What you need to do
Repeat the lines of the data exactly and exclude any picture among them.

Data below
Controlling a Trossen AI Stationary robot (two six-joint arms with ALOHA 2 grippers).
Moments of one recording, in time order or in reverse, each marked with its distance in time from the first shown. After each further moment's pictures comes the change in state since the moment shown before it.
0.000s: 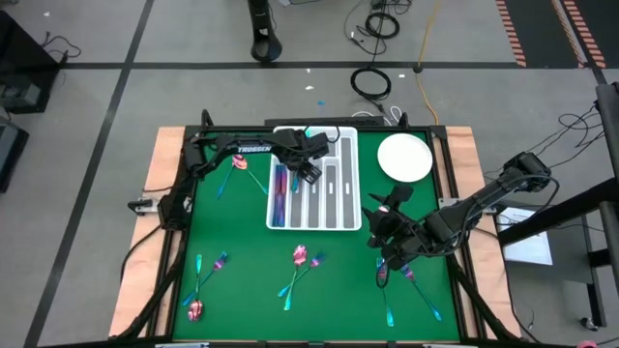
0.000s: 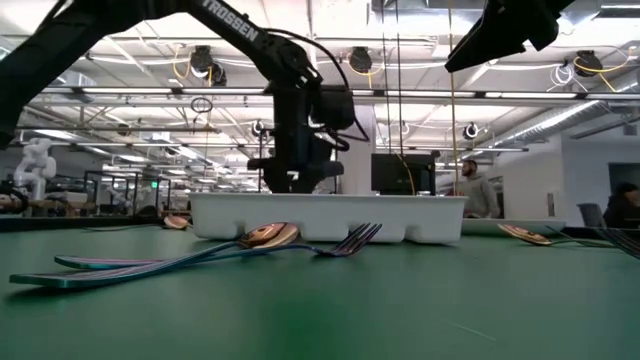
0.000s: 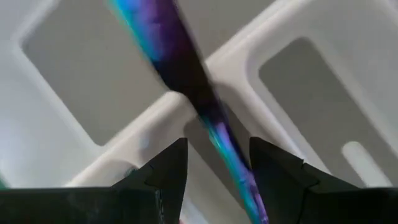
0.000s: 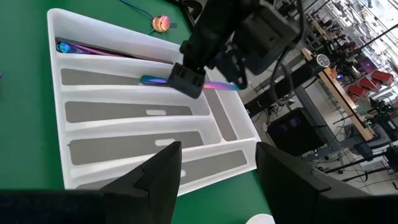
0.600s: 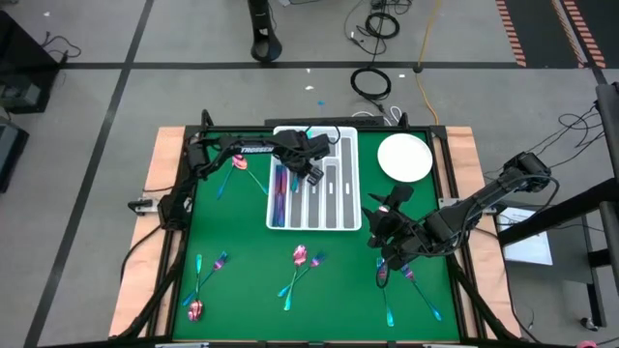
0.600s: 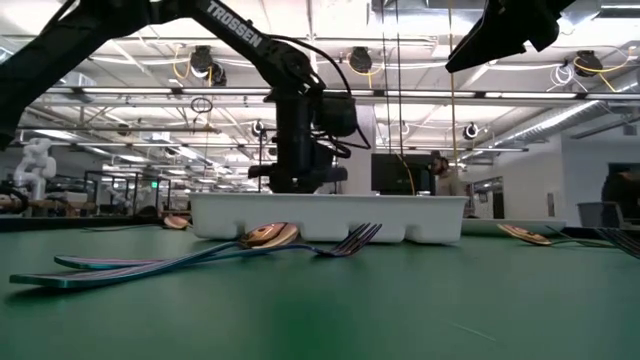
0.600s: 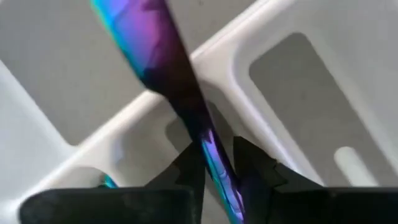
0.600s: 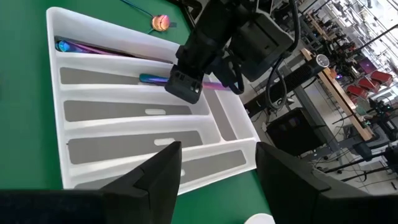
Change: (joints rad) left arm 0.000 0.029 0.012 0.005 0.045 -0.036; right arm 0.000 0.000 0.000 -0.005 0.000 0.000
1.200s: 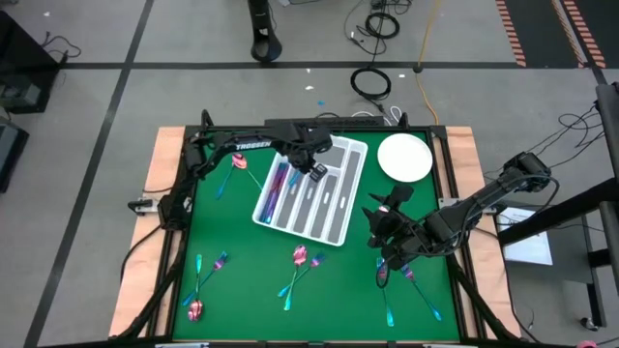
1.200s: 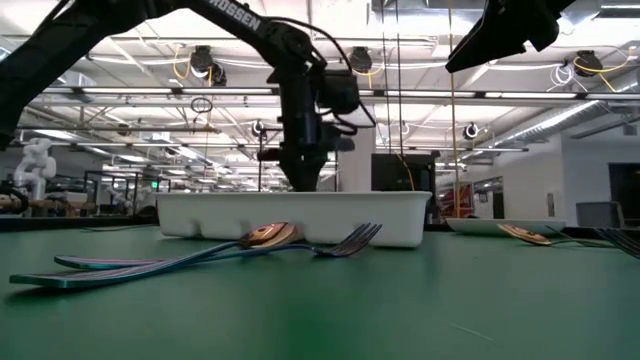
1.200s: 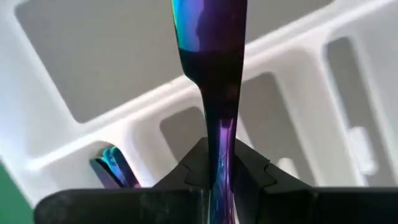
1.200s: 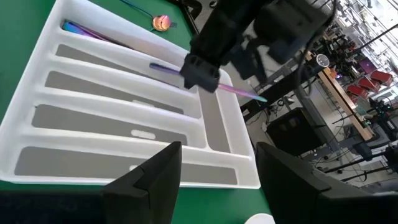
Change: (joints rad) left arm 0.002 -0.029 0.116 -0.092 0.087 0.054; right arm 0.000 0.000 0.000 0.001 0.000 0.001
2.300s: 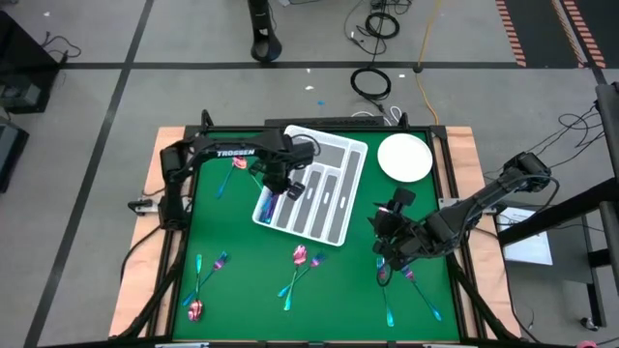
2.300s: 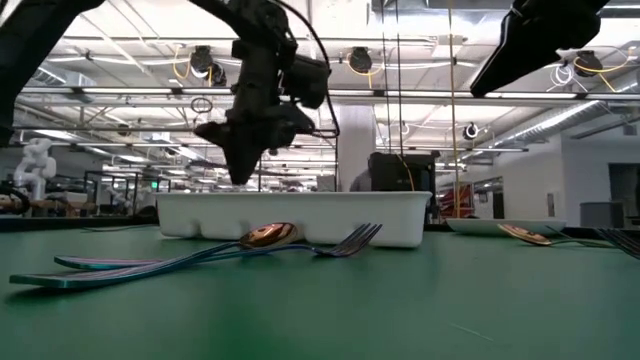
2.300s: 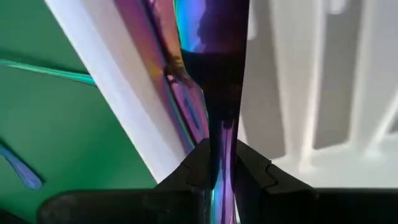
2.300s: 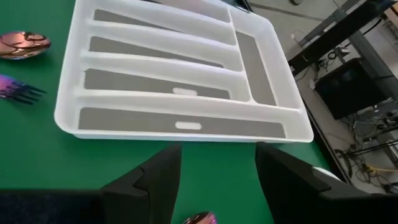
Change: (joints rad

Answer below
Controlling a Trossen AI Stationary robot (two six-joint arms with ALOHA 2 grippers).
Moments of one recording, in time order or in reverse, each marked with its distance in time from the first shown. After each further moment's pictures comes the change in state since the moment shown before it.
0.000s: 
0.000s: 
0.000s: 
0.000s: 
0.600s: 
0.600s: 
0.600s: 
0.600s: 
Change: (joints rad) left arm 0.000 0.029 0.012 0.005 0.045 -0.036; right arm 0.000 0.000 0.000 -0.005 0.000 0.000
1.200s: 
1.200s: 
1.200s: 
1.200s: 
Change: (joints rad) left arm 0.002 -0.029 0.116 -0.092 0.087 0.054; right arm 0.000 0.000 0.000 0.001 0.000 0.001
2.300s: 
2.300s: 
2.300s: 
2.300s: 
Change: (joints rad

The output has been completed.